# 152 Liter getting there



## Likuid300 (10 Sep 2013)

This tank has been running about 4 months.  I just got a new Wave Point retrofit and it's pretty bright, so we'll see how it goes.


----------



## Gary Nelson (10 Sep 2013)

That looks really nice! very healthy too -  how long have you had the light running on it then and what sort of light duration are you running at?


----------



## Likuid300 (10 Sep 2013)

Thanks! In the first few months I used a Coralife t5Ho quad 6500k and 10k with lunar. It was left over from previous tank and 6" too short.  I don't like their bulbs at all. There was no reds when I ran that light.   Then I borrowed a Fluval 5200K LED and ran it for a month just to test it.  It worked great, brought out a few reds/pinks in the middle of the tank but it didn't spread from front to back that well.  Now I'm running (2) 6500k and (2) 12k at 9 hrs a day


----------



## mede (10 Sep 2013)

Wow!

Beautiful tank you have there, plants are looking very healthy! Can you give a little more details about the technique, fertilization, plants??


----------



## flygja (11 Sep 2013)

Nice and healthy.


----------



## Likuid300 (11 Sep 2013)

Sure 
Co2 was titrated up for a few days until fish started to look uneasy, then backed off a notch. It's a 5lb. tank with a CO2 Regulator - MA957 : Milwaukee Instruments. It's diffused through this AQUATEK 3-in-1 CO2 Diffuser &Bubble Counter Check Valve (Large):Amazonet Supplies. 

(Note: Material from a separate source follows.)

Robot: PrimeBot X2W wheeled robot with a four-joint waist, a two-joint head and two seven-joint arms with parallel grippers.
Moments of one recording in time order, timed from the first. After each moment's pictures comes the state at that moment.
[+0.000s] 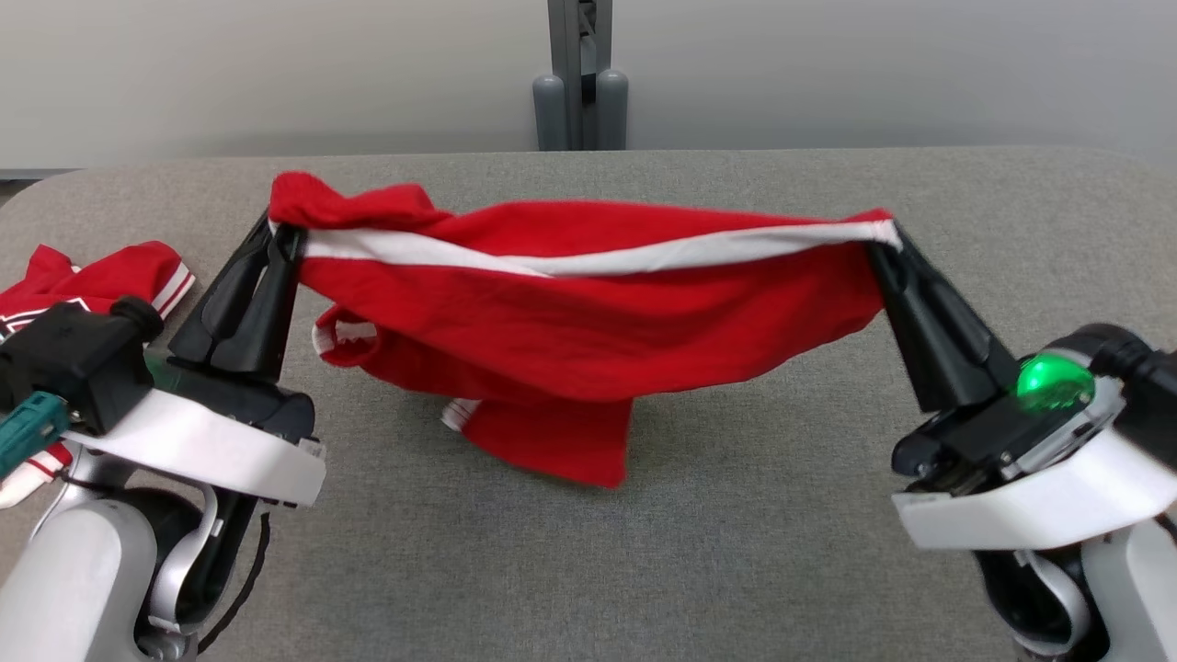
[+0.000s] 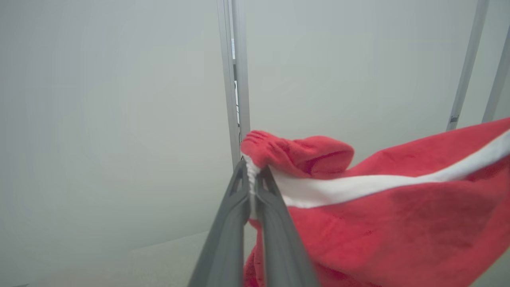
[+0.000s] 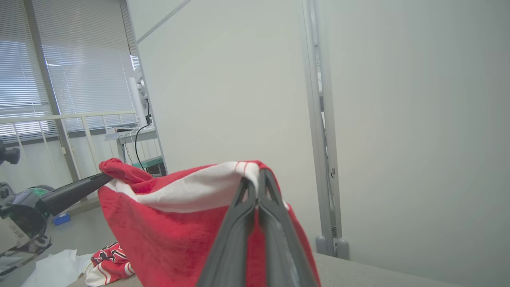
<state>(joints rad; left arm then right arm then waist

Lights: WavePoint 36" T5HO All 4 bulbs on for 9 hrs a day. On 2 hrs after Co2, off 30 min after Co2. The tank is in a room that has a lot of indirect sunlight...it's very bright in there. I don't know if that has anything to do with it. 

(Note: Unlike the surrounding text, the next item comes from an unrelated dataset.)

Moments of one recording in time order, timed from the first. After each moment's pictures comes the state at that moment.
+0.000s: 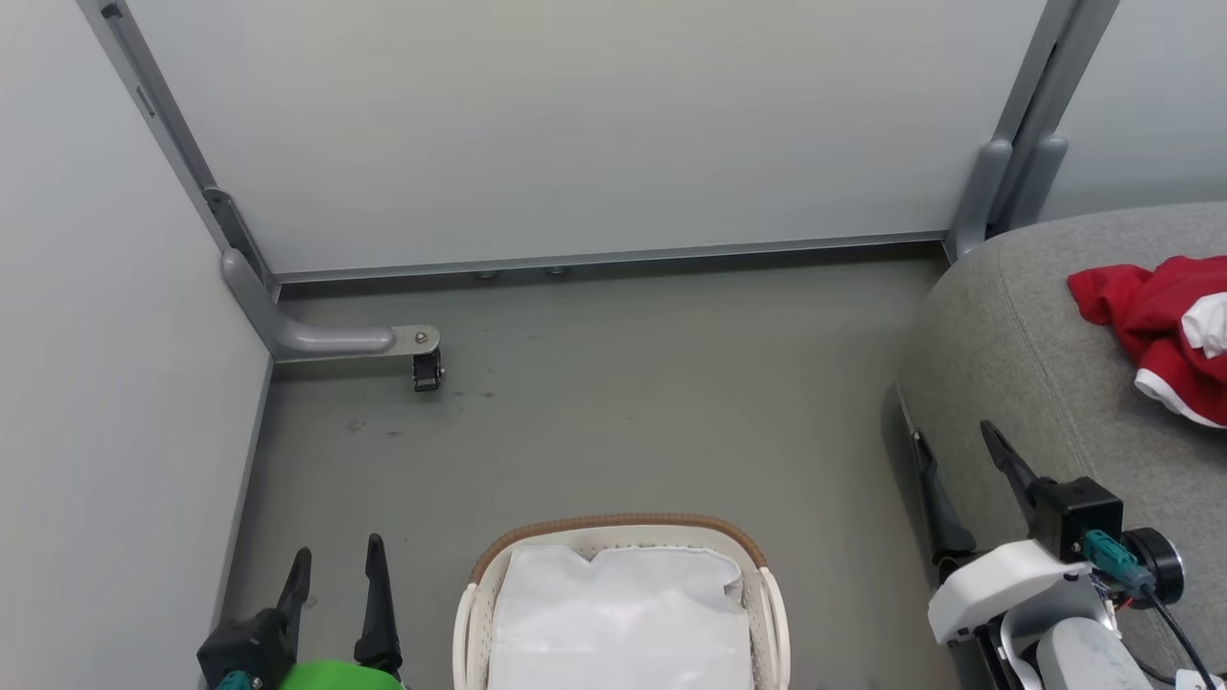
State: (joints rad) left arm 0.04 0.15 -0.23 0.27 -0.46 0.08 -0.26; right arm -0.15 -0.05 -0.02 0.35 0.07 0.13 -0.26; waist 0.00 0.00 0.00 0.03
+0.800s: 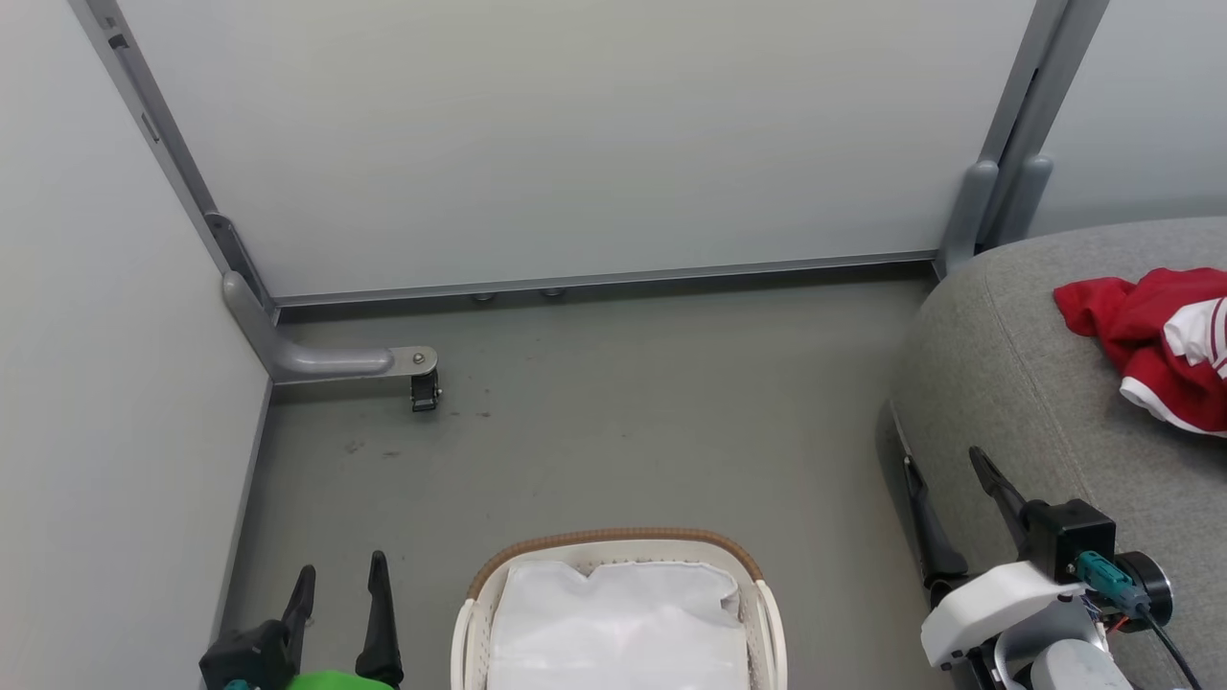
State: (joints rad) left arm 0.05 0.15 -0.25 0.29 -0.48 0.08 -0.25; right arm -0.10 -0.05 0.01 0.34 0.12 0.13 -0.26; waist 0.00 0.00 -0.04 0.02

Ferts are EI. Dosing with Greanleaf Aquarium's CSM+B 1/8 tsp on mwf, 1/2 tsp KNo3 and 1/8 tsp Kh2Po4 tues, thurs, sat. I'll stick my finger in the iron powder and swish it around in the water every couple days too. Flourish excel on Sundays. The ferts are on the higher end of PPM. 

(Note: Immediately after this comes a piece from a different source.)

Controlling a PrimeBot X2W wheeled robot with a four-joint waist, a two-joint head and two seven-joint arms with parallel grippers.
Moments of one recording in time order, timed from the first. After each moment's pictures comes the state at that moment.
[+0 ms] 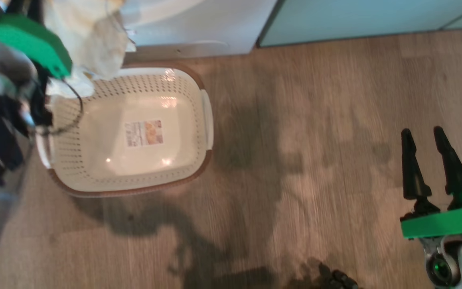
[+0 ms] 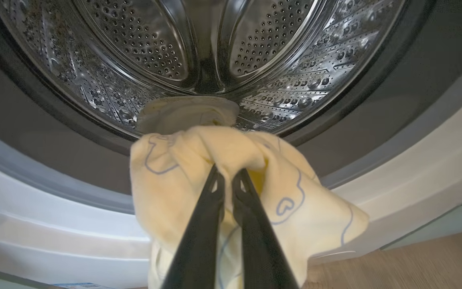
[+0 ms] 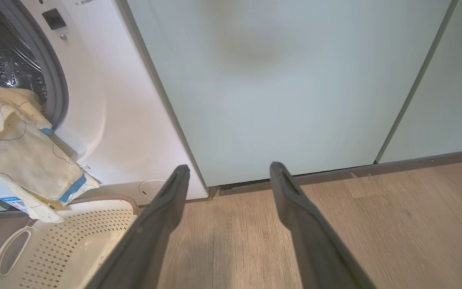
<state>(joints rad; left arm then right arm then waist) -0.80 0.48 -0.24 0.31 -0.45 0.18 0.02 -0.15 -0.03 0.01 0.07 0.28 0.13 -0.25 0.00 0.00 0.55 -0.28</state>
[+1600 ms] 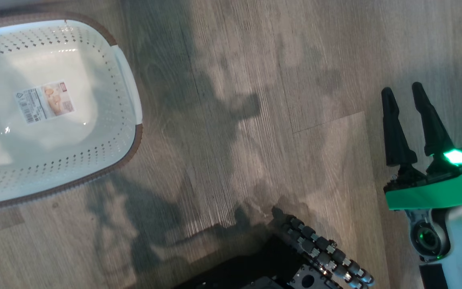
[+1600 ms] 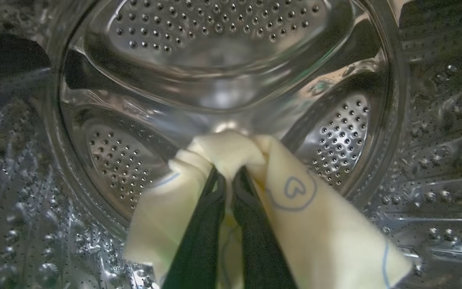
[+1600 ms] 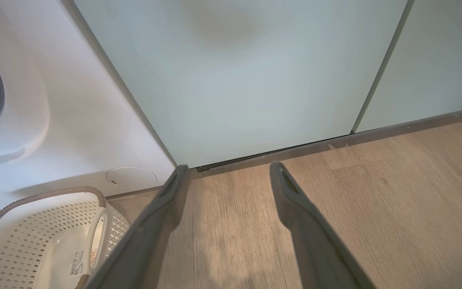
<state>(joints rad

Substrate is Eco Complete and has crushed up flourish root tabs on the bottom

Water: I use RO/DI for 50% wc on Sundays, and top off with tap water during the week. My tap is just so hard to use alone. In PPM my city's water quality report is such: Mg 22.5, Ca 62, Na 14, K 1.7. 

Filtration is Fluval 406 with half bio beads, half poly fiber. 

Tank is lightly stocked right now with a 6" gourami, 6 white skirt tetras (glofish) and 15 cardinals. These will all be going into a different tank when I decide what I really want in this one.

I think that's it?


----------



## Gill (11 Sep 2013)

Lovley tank, Those White skirts sure had a deep dye job. Stunning fish once the Finnage starts to lengthen.


----------



## mede (11 Sep 2013)

Thanks for a detailed description about your tank.

Why dosing Flourish excel when you are also dosing pressurized co2?


----------



## Likuid300 (12 Sep 2013)

I usually do all my trimming or moving stuff around Sunday morning and I guess I figure the excel kinda helps bandage all the trauma of my scissors, uprootings etc. Nothing to back up the theory though.


----------